In subgroup analysis, we established that the effect of DASH diet were more strongly associated with HUA among men than women. This may be because men generally have higher levels of SUA than women, while the DASH diet may have a greater effect on those with higher levels of SUA [20]. Our study also explored the differences in the association between DASH diet and HUA among residents of different ethnic groups in China, and the results showed that the association was stronger among non-Han Chinese. Genetic factors may play an indispensable role in the risk association [10]. In addition, we established that the effect of DASH diet on HUA was significantly stronger in rural residents relative to urban residents. Higher levels of residential greenness and better sleeping patterns were documented to be related with lower risk of HUA in previous Chinese studies [44,45,46]. Therefore, we speculate that differences in living environment and lifestyle between urban and rural areas may be attributable to the effect modification.

The DASH diet is based on the Western dietary pattern and was initially developed for the American population. Over the past three decades, the dietary patterns of Chinese adults have shown a trend toward Western, mainly in the form of reduced intakes of vegetables and whole grains and increased intakes of red meat, processed meat, sugary drinks, saturated fats, and alcohol [47]. In this situation, the DASH dietary pattern as a healthy nutritional strategy may also contribute to the quality of the diet of the Chinese population. However, given the cultural and dietary differences, we still need to develop a modified DASH diet more suitable for our population, as Japan and Korea have done [17]. For example, since the Chinese diet has a low dairy product intake, we can increase calcium intake by increasing traditional foods such as beans and tofu. The development of the DASH diet for the Chinese population considering traditional staples, dishes, and other dietary habits will focus on our subsequent studies.

There are several strengths to our study. First, this is the first research premise to assess the relationship of the DASH diet with SUA levels and the odds of HUA among Chinese adults using a nationally representative sample. Thus, our results can be generalizable to the whole Chinese adults population. Second, the inverse association of the DASH diet with SUA contents and HUA was sustained following adjustment for numerous prospective confounding variables. Thirdly, Standardized methods as well as data collecting processes, and also training along with stringent quality control for all participants, assured the credibility of this research work’s findings.

Several limitations are also present in this research premise.
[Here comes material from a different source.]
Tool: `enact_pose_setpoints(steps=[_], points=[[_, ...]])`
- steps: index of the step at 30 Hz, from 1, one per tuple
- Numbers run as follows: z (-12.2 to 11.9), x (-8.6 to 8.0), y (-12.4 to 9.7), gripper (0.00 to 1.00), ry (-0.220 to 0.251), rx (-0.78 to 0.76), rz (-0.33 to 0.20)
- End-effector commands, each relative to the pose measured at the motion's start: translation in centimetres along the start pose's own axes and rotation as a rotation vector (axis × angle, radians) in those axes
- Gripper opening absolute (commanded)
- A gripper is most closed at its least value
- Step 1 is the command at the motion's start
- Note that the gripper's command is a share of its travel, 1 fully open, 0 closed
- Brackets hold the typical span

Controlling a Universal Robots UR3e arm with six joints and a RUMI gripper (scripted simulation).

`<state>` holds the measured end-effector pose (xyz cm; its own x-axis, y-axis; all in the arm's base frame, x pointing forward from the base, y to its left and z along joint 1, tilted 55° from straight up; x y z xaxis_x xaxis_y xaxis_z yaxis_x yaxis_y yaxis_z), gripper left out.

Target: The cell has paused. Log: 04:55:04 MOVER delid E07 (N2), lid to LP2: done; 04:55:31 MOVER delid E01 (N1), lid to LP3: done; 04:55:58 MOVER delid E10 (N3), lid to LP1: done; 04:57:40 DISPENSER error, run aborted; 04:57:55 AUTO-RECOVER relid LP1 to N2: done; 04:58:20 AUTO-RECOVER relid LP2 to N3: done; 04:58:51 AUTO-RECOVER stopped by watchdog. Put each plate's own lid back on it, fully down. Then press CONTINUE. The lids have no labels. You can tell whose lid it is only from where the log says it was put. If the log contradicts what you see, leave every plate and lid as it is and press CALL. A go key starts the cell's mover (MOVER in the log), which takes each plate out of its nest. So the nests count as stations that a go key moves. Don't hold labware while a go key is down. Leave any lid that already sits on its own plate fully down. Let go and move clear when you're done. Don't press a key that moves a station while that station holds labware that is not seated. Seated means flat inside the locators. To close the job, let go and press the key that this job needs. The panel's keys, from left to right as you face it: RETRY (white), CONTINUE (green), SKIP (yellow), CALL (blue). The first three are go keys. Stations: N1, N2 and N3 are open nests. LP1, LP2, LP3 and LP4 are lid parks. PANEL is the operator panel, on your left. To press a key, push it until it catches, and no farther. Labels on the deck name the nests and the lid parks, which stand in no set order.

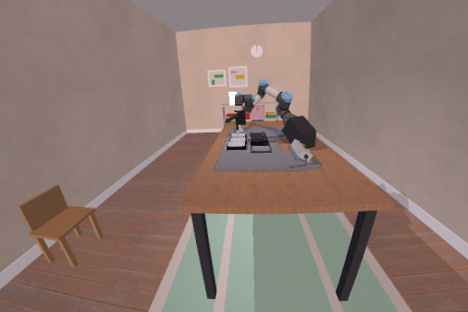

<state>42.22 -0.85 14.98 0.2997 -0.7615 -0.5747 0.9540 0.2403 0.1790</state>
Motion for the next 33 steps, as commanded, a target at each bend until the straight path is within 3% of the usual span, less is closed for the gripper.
enact_pose_setpoints(steps=[1,12,26,33], points=[[0.5,0.0,0.3,0.82,0.002,0.000,0.000],[0.4,0.1,0.3,0.82,0.002,0.000,0.000],[0.4,2.5,0.3,0.82,0.002,0.000,0.000],[0.4,2.6,0.3,0.82,0.002,0.000,0.000]])
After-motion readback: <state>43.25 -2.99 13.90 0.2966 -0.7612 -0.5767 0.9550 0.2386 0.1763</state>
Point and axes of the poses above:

Due to the cross-sectional aspect of this premise, we were unable to confirm a causal relationship of the DASH diet with SUA levels and HUA. Those conclusions would need to be confirmed by longitudinal studies. In addition, we could not exclude patients with gout who were finally enrolled in our study due to lack of information. According to the estimated prevalence of gout among Chinese adults in 2017 [48], there might be nearly 285 potential (0.429%) gout patients in our research. Therefore, the use of urate-lowering therapies and diuretics of these patients may still have an impact on our results although the number of these patients was small. At last, since we estimated levels of dietary intake using the 24-hour dietary recall method, long-term dietary intake may not accurately be reflected in our findings. Nevertheless, relative to the questionnaire of food frequency, the 24-hour recall yielded greater data on the kind and amount of food consumed, potentially reducing the possibility of under- or over-estimating nutrient intake levels [49].

Conclusions

Herein, a negative relationship of DASH diet with SUA contents and the odds of HUA among the Chinese adult population was reported. This association was stronger among man, non-Han Chinese and rural residents. These findings may provide new dietary strategies into the prevention and management of HUA.